Large volumes of mobile phones are sourced from China. In 2019–20, more than 83% of imports of mobile phones were of Chinese origin. Nearly 90% of colour TV sets imported into the country were from China. India continues to depend substantially on imports of Chinese telecom transmission equipment.
The motorcycle industry sourced 85% of its imports of parts and components from China in 2018–19. While most motorcycle components are obtained locally, India imports critical parts like wheel rims from China. India is heavily dependent on China for solar photovoltaic cells. More than 90% of imports of silicon wafers and solar lanterns in 2019–20 were from China, Dhar and Rao say in their paper.
To support the production of Indian textiles and garments, another important export industry, India has been ramping up imports of yarn and fabric from China. Even the automobile industry—considered a success story for both domestic and export sales—has been increasing its imports of vehicle parts and accessories from China. India has made significant strides in producing solar panels but now relies even more on the Chinese solar cells that go into them. No wonder then that China is India’s largest trading partner.
Bid for Chinese FDI
In July, India’s Chief Economic Adviser Dr V. Anantha Nageswaran said that to boost global exports, India should either integrate into China’s supply chain or promote FDI from China.
For some time now, India has been allowing Chinese companies to invest, albeit on a case-by-case basis. It has also been allowing minority share-holding in some companies and relaxing visa rules for Chinese experts.

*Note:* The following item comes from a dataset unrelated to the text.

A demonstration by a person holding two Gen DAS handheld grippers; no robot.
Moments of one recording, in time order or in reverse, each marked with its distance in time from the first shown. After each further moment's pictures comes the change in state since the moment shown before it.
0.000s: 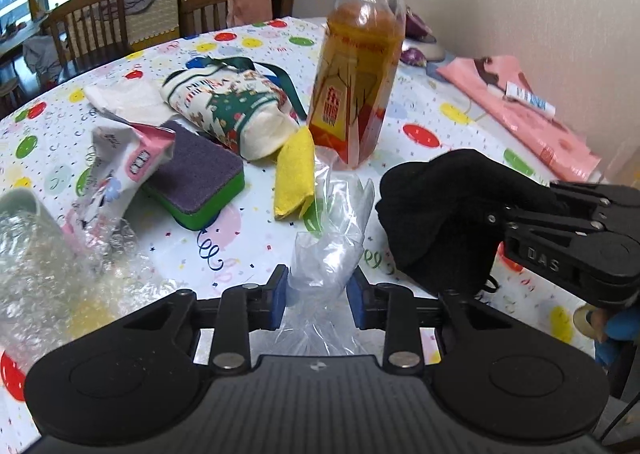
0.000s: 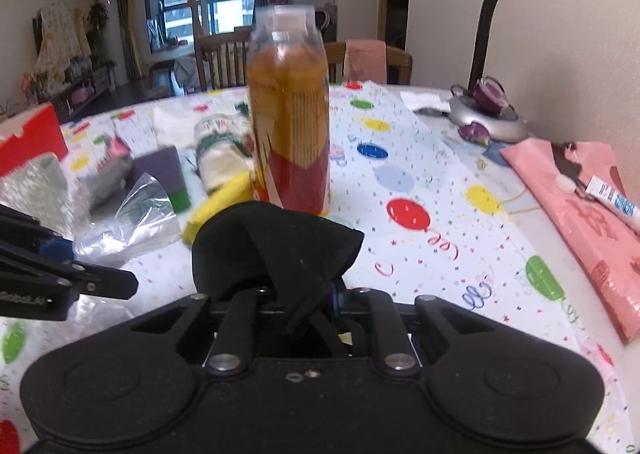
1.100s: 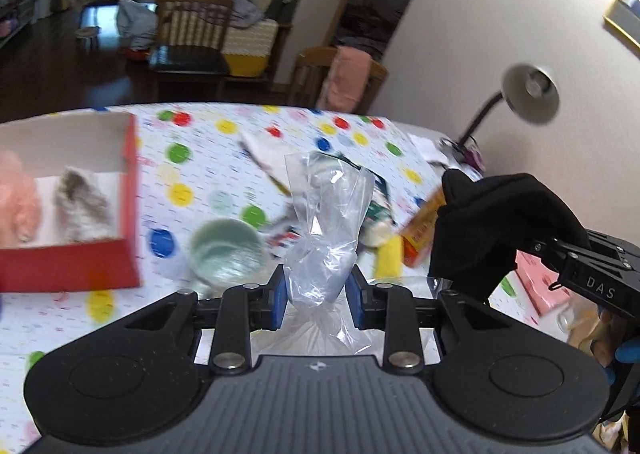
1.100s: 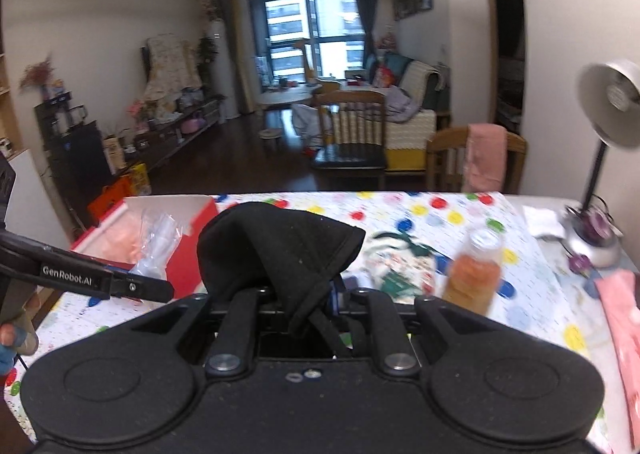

Dr Nageswaran is keen on reducing the adverse trade balance with China, which was US$83.36 billion in 2023 and is increasing.
Adani’s, a Critical Entry
On China’s part, it did something very significant to resolve issues with India. In September, it allowed Adani Global Pte, a Singapore-based subsidiary of Adani Enterprises owned by Gautam Adani, to establish a wholly-owned subsidiary, Adani Energy Resources (Shanghai), with a registered share capital of US$2.1 million.
AERCL was incorporated and registered under the Company Law of China on 2 September 2024. This was a month before Prime Minister Modi was to meet Xi Jinping in Kazan, smile, and shake hands.
With Prime Minister Modi’s favourite Indian tycoon having a stake in China’s economy, it could be an “all clear” signal for Chinese investments in India. This may even lead to some kind of détente over the border and a smoother political relationship in the course of time.